The task calls for the count of lines containing "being" in these records, given as a number with no other words.

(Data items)
####################

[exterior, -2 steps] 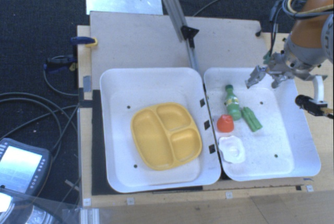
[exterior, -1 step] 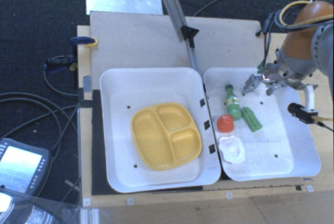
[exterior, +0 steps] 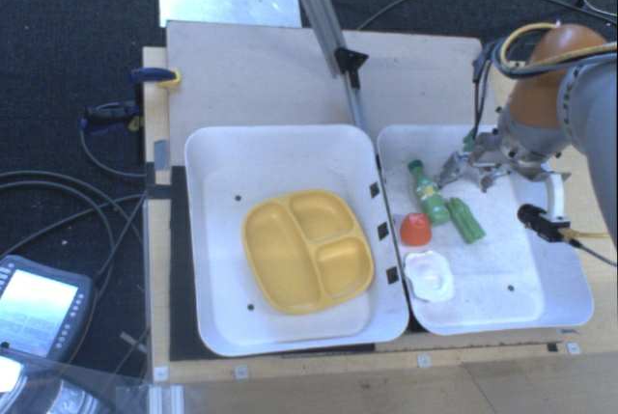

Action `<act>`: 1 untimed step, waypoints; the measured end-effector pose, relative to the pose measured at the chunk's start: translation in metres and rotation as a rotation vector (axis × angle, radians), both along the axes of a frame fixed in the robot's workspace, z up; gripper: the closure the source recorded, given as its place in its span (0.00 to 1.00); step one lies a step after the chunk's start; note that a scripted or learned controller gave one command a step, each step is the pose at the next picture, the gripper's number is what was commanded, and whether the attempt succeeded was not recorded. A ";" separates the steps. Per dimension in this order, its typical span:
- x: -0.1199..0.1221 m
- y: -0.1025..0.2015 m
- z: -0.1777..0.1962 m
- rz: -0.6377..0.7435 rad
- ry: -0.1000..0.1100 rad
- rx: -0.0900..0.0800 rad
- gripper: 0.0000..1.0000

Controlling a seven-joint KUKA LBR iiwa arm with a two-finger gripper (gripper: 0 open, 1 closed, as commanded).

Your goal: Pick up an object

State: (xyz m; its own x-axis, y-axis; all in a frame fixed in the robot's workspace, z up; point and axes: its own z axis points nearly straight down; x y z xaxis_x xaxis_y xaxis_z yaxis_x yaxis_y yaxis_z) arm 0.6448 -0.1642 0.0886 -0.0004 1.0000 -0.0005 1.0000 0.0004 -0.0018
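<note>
The right bin (exterior: 541, 296) holds a green bottle (exterior: 428, 196), a small green block (exterior: 466, 220), a red round piece (exterior: 415, 229) and a white cup-like piece (exterior: 429, 275). My gripper (exterior: 471, 173) hangs over the back of this bin, just right of and behind the green bottle. Its fingers (exterior: 450, 173) are spread open and nothing sits between them. The grey arm with its orange band (exterior: 565, 50) comes in from the right.
In the left bin (exterior: 217, 161) lies a yellow divided plate (exterior: 307, 250). A grey pole (exterior: 323, 7) slants over the bench behind the bins. A black cable end (exterior: 543, 224) hangs over the right bin near the arm.
</note>
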 end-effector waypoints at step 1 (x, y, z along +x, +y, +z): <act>0.002 0.000 0.014 0.000 -0.007 -0.001 1.00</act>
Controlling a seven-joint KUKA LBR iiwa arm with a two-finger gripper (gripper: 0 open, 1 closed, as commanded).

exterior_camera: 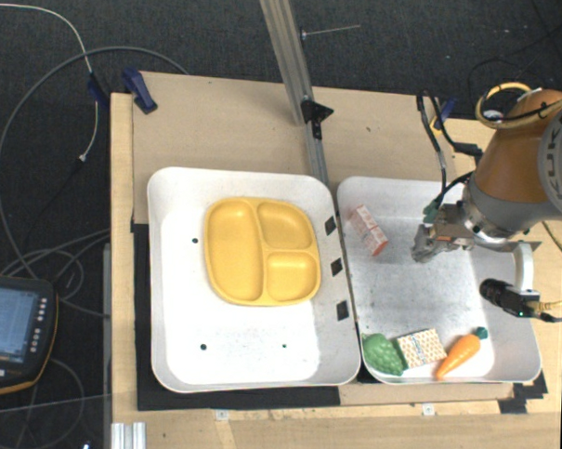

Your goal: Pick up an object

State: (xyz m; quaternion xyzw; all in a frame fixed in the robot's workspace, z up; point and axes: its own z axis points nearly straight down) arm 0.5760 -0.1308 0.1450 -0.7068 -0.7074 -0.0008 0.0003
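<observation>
The right bin (399, 289) holds a small pink and white packet (370, 229) near its upper left. Along its front edge lie a green toy vegetable (383, 353), a checkered yellow block (419, 348) and an orange carrot (458, 355). My gripper (430, 244) hangs over the upper middle of the right bin, to the right of the packet and apart from it. Nothing shows between its fingers.
The left bin (176, 289) carries a yellow divided tray (261, 251). A metal pole (292, 71) slants down from the top to the gap between the bins. Cables and a tablet (12, 323) lie left of the bench.
</observation>
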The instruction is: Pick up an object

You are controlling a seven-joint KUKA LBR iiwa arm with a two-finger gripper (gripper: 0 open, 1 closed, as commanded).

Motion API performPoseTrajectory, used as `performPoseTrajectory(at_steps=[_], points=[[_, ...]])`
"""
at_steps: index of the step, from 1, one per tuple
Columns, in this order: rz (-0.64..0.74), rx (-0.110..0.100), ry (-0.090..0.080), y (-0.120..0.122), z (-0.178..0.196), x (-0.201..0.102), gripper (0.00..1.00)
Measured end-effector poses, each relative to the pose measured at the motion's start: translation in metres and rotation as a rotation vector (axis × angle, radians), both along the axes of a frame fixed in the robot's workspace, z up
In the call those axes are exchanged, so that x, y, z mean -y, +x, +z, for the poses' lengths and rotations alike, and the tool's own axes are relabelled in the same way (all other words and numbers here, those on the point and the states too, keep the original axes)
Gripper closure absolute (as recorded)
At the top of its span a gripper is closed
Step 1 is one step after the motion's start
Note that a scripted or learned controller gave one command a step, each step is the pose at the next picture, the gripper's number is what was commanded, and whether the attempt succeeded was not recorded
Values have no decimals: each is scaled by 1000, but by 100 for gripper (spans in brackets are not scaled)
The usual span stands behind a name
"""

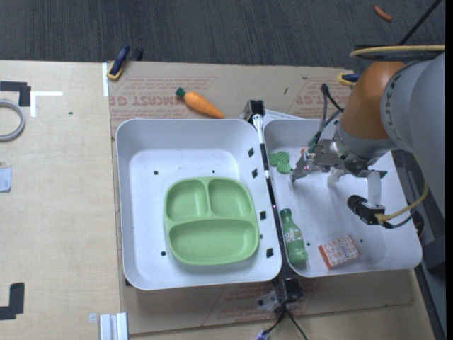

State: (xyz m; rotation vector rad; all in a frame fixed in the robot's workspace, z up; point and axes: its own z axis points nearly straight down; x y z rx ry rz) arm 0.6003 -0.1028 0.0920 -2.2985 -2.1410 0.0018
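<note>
Pincer: my two-finger gripper [303, 167] hangs over the upper left part of the right bin [396, 257], fingers pointing toward the divider; nothing sits between them, and I cannot tell how wide they stand.
Left bin: the left bin [141, 261] carries a green divided plate [211, 220], well apart from my pincer and across the divider.
Carrot: a toy carrot [200, 103] lies on the cardboard above the left bin, outside both bins.
Nearest object: a small green piece [281, 161] lies in the right bin against the divider, just beside my fingertips and on their left.
Bottle: a green bottle [291, 236] lies flat along the divider in the right bin, below my pincer; its long axis runs up and down the view, cap toward me.
Packet: a red-and-white packet [340, 251] lies flat near the lower edge of the right bin, below and to the right of my pincer.
Deciding relation: I judge the small green piece the closest candidate, needing only a short move left and down; the bottle needs my fingers closing across its narrow width.
Risk: I judge the divider wall likely to crowd a finger at either object.
</note>
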Motion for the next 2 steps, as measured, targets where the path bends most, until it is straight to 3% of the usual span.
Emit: performPoseTrajectory(at_steps=[1,2], points=[[-137,1,-1,41,100,-54,0],[-149,1,-1,20,28,-9,0]])
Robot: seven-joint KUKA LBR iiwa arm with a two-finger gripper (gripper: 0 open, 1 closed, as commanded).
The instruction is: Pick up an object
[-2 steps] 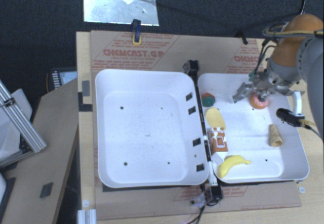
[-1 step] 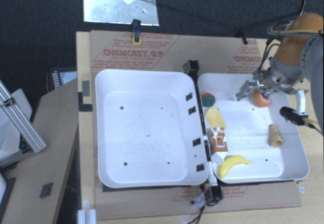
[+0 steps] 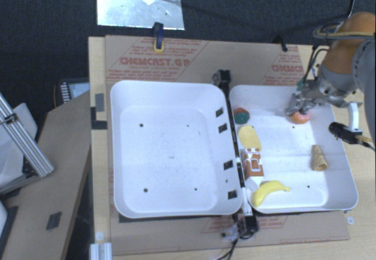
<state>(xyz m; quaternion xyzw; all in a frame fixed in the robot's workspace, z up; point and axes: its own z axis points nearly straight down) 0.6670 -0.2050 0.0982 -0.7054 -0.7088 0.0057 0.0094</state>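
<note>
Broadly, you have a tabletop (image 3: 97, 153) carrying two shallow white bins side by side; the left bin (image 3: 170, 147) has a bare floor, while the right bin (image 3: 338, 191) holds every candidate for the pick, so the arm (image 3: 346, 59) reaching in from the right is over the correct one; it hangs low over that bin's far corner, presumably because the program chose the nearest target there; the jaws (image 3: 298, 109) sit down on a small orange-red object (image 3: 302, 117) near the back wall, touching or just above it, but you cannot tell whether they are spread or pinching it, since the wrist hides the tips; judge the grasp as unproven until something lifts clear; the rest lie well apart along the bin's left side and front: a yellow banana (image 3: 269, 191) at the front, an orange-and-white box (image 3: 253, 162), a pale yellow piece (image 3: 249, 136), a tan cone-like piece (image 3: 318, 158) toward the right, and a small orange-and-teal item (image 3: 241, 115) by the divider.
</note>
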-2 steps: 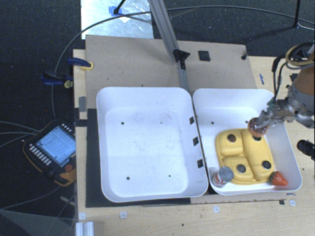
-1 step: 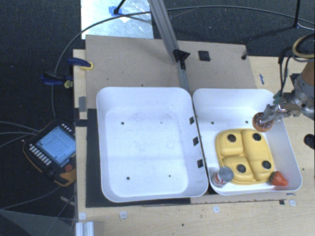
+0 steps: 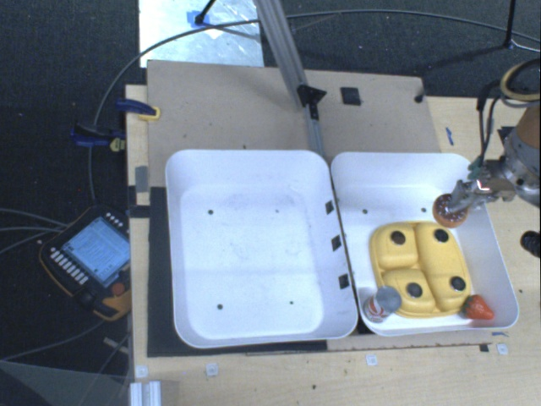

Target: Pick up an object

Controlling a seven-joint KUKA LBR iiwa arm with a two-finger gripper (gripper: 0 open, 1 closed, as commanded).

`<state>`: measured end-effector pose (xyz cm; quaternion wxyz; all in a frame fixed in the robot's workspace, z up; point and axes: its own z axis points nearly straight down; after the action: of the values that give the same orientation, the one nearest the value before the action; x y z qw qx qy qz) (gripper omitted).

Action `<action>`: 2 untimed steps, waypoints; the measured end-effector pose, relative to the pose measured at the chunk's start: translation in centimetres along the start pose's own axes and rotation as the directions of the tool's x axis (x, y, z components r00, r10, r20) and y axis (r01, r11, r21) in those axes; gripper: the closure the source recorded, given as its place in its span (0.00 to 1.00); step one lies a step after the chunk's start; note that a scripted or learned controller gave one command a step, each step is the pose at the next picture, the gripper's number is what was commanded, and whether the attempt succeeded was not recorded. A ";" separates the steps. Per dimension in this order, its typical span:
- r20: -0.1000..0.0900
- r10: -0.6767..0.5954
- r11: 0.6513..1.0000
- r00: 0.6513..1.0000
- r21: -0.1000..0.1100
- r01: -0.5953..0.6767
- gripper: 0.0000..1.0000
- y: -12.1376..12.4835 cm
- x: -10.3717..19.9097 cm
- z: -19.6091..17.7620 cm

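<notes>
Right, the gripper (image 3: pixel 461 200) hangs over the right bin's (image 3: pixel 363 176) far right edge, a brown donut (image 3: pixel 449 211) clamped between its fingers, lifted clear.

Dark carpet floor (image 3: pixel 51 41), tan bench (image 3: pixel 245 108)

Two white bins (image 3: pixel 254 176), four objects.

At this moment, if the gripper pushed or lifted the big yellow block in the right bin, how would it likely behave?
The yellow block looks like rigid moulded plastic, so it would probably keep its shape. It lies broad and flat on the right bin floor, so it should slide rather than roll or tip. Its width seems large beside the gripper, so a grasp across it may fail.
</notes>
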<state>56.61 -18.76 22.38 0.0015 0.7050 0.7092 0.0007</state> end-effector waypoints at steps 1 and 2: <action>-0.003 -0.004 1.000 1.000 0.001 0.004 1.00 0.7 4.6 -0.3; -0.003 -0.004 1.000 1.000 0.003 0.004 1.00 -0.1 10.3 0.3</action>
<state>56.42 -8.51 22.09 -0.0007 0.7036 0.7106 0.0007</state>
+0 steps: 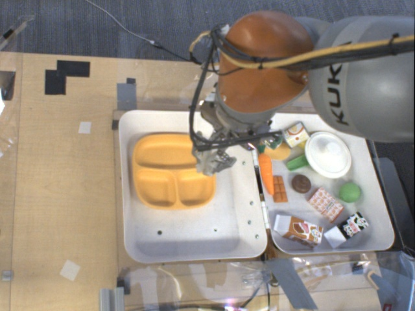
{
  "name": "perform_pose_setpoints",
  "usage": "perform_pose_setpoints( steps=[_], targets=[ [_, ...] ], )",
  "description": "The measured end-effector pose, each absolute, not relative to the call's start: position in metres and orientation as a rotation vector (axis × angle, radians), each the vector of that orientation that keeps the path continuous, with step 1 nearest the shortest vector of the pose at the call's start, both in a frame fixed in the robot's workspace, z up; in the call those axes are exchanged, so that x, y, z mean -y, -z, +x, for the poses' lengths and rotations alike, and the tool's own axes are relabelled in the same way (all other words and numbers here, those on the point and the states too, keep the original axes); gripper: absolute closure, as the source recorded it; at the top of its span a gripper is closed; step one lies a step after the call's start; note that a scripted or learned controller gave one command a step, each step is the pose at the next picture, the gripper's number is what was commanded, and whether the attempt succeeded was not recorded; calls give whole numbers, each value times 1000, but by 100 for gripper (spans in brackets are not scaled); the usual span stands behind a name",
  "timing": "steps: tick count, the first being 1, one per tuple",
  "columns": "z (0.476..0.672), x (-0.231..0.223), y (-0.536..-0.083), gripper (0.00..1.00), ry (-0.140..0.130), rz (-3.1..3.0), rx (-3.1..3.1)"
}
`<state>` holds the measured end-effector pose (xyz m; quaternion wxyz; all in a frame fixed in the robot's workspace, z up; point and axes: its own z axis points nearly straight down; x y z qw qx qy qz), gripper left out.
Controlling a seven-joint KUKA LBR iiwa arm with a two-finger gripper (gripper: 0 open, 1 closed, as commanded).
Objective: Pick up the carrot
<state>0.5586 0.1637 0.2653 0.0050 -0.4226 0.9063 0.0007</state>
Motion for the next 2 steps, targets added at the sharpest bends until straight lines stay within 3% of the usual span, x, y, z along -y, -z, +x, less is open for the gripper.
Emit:
perform_pose_setpoints(
  steps=[1, 2],
  targets=[
    [584, -178, -252, 100, 0, -1757, -2592],
    [671, -168, -322, 100, 4, -1619, -2672]
  ],
)
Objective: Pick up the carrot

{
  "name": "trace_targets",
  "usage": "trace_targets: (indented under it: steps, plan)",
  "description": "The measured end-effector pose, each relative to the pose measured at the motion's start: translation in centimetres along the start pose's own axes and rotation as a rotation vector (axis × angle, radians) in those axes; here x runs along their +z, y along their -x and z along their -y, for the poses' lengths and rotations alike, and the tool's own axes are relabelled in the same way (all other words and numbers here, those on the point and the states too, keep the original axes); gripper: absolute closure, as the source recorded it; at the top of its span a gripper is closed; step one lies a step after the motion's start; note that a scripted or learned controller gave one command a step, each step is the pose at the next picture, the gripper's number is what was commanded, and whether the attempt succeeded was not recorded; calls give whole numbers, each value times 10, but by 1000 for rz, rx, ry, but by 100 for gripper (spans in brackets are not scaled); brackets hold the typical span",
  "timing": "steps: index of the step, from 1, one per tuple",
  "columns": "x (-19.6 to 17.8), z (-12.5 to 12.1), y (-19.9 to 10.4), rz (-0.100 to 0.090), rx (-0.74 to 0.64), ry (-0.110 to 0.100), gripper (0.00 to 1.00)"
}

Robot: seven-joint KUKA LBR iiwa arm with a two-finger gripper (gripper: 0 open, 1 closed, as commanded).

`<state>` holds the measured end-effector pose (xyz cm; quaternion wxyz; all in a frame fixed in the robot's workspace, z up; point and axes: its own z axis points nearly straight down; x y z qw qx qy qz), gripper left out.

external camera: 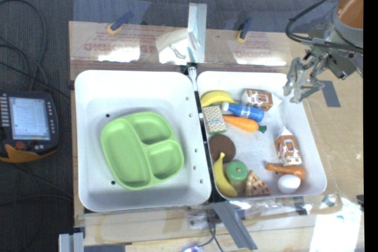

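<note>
Camera view, from above and at a slant. The gripper (302, 87) hangs over the upper right corner of the right bin (312, 144), its fingers spread apart with nothing between them; the grey arm (348, 20) with its orange band enters from the upper right. The gripper is well apart from the carrot (241, 124), which lies on its side in the upper middle of the right bin, orange with a green stub at its right end. A blue bottle (242, 111) lies just above the carrot and touches it; a banana (215, 97) curves at the bottle's left end, and a small printed carton (257, 98) sits to the bottle's upper right. A patterned cracker-like square (215, 120) lies just left of the carrot. Lower in the same bin are a brown round disc (222, 144), a second banana (221, 175), a green round piece (237, 171), a pizza slice (256, 185), a white egg (288, 183), a second carrot-like orange piece (286, 169) and another printed carton (287, 149). The left bin (94, 97) holds a green divided plate (142, 149). A teach pendant (26, 124) rests on the floor to the left of the bench.
</note>
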<state>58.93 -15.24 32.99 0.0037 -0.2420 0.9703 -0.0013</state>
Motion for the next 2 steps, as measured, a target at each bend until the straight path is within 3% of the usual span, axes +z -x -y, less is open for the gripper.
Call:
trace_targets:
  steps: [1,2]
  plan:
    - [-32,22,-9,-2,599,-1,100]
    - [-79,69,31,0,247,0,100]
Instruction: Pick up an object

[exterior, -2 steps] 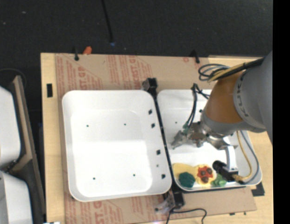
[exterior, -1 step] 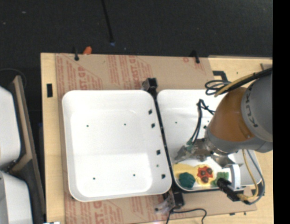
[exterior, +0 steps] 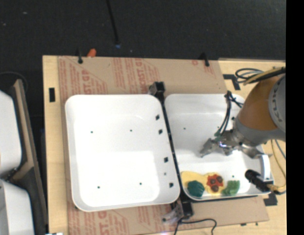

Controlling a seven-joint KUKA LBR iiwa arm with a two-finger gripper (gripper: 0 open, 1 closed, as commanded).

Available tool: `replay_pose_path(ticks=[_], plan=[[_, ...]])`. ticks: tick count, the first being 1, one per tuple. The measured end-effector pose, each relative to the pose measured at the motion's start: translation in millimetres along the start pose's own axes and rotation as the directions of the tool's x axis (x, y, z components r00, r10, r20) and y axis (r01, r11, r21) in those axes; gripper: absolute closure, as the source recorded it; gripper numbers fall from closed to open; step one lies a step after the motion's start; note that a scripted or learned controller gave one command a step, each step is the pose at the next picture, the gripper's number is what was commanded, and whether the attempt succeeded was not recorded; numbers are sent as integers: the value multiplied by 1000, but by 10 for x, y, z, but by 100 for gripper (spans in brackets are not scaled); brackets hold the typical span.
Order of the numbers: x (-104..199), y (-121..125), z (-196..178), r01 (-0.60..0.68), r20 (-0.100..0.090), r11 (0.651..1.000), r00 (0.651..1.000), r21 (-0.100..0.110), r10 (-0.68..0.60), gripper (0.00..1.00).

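My gripper hangs low over the middle of the right bin, its two grey fingers spread apart with nothing between them, so it is open. Along the bin's near edge lie a yellow flat piece, a dark teal lump, a red object and a green object. The gripper is a little beyond these objects, above bare bin floor and touching none of them.
The left bin sits beside the right one, with a black-clipped divider rim between them. Both bins rest on a cardboard sheet. The arm's orange band covers the right bin's far right side.
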State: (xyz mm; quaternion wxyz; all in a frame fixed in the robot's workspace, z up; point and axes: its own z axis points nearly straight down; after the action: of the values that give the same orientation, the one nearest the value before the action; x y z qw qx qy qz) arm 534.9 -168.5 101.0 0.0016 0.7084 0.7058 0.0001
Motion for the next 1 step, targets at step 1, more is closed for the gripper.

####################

▶ TASK OUTPUT
2